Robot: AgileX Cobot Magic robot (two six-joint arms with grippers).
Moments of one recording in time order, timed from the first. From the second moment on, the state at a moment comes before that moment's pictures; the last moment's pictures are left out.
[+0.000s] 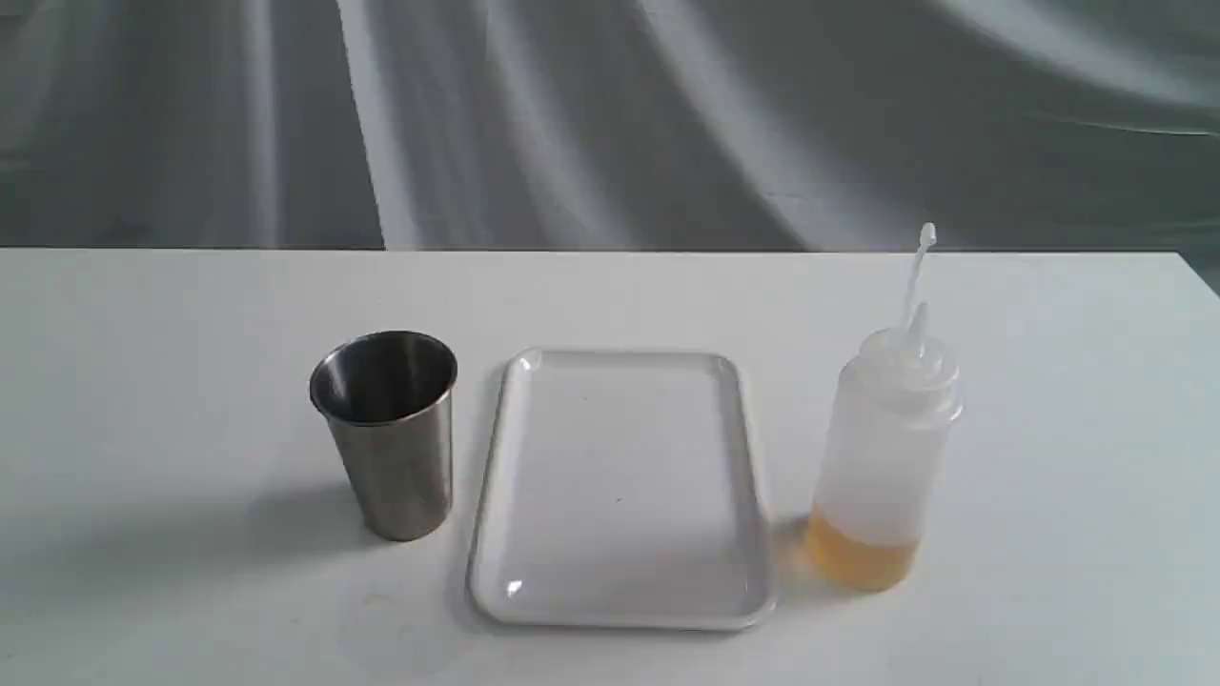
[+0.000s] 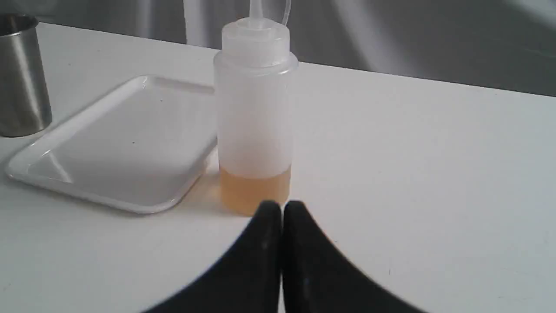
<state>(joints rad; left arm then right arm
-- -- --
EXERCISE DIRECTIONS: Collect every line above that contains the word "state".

TASK OUTPUT:
Moments of one recording in time order, timed from the first. From the second moment on, the state at a moment comes before that moment's pictures; the last moment's pictures are left out.
<state>(joints rad; left arm then right arm

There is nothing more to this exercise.